01) at both 1 h and 2 h pi in the high-MOI selleck screening library infection (these data are only semi-quantitative since the primer efficiencies in
the RT reaction are not necessarily equal for the two transcripts). Thus, the proportion of AST selleck kinase inhibitor to ie180 mRNA [(RAST-low MOI/Rie-low MOI)/(RAST-high MOI)/Rie-high MOI)] was 39-fold higher at 1 h pi and 293-fold higher at 2 h pi in the low-MOI than in the high-MOI infection. In the early stages of PRV infection, the amount of AST was very high; it even significantly exceeded the level of ie180 mRNAs at 2 h pi in the low-MOI infection, while the amount of AST and also its ratio to ie180 mRNA were extremely low in the high-MOI infection. Moreover, ie180 mRNA is expressed to a significantly higher extent in the low-MOI experiment despite the 10 times lower copy number of PRV DNA in an infected cell, which is especially important because IE180 is a DNA-binding protein. We think that this observation reveals an important regulatory mechanism of the herpesviruses, which is
as Pitavastatin solubility dmso follows: in a high-titre infection, the virus initiates a lytic infection in a cell, while in a low-titre infection, the virus has the choice of whether to establish a dormant state or enter a lytic cycle in a cell. The molecular mechanism of this phenomenon might be based on the interaction of ie180 and AST genes at both the transcription and translation levels. (1) The ie180 protein might exert a negative effect on the synthesis of AST, such as in LAT in HSV [46] by binding the promoter of the antisense transcript. (2) Furthermore, the complementary transcripts might mutually NADPH-cytochrome-c2 reductase influence each other’s expression transcript by RNA-RNA interaction. In a low-MOI infection, the two transcripts exhibit a complementary expression pattern, which indicates a competition between the two transcripts. In a high-MOI infection, however, the high initial amount of ie180 gene product inhibits the expression of AST. The significance of this infection strategy could be that, in
the case of a low-amount infection, the virus has no chance to invade the host cells; therefore, it is better to hide against the immune surveillance. The ep0 gene is expressed in higher quantity at both 1 h pi (4.22-fold) and 2 h pi (2.43-fold) in the high-MOI infection than in low-MOI infection, which is in contrast with LAT, its antisense partner, whose expression level was lower in the high-MOI infection (1 h: 0,5-fold; 2 h: 0,18-fold).
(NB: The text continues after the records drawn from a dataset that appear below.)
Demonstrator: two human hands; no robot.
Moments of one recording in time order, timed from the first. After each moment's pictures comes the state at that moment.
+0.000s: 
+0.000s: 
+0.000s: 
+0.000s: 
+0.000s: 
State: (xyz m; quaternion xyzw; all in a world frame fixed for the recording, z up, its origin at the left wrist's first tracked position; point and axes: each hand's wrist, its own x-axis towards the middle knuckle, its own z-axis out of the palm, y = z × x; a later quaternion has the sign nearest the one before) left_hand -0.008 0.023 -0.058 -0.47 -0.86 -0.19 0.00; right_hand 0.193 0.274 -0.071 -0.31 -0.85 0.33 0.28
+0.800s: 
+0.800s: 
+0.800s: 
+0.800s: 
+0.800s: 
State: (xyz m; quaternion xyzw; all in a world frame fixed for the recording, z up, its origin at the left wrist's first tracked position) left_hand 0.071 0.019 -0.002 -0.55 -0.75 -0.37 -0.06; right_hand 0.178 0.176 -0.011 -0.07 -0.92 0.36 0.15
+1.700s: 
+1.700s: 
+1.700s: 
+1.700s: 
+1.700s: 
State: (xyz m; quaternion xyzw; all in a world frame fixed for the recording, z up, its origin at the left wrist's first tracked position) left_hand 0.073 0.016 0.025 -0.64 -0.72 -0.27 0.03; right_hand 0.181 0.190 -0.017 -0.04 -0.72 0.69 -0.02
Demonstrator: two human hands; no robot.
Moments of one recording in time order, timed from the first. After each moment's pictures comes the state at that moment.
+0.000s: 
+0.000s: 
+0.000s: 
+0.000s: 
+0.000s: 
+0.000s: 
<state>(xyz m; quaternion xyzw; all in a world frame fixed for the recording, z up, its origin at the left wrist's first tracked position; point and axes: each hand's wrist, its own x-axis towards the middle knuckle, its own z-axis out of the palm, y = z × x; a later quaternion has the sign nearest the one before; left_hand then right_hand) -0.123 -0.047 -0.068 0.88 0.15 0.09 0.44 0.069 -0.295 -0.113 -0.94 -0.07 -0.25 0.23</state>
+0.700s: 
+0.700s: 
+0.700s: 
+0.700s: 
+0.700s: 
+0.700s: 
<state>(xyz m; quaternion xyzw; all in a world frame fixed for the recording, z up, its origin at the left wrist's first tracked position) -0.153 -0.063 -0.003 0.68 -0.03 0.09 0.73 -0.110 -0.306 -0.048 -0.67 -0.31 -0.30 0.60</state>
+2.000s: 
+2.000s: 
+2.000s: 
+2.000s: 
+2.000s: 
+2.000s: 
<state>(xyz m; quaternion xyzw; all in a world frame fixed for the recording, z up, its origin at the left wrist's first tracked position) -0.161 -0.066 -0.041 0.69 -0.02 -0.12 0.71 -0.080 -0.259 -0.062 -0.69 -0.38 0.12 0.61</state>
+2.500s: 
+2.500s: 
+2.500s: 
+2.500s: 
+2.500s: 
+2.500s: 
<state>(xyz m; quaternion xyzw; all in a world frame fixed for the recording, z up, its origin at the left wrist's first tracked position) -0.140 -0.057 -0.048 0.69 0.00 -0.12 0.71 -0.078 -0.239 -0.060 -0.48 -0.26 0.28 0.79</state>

Thus, the ratios of LAT to ep0 mRNA molecules were 8.33-fold higher at 1 h pi and 13.05-fold higher at 2 h pi in the low-MOI than in the high-MOI experiment, although, unlike AST, LAT is abundantly expressed in the high-MOI infection. Accordingly, similarly to AST, LAT is expressed in a significantly higher proportion to ep0 mRNA in the low-MOI infection in the early stages of infection, which may also be important as concerns of the replication strategy of the virus.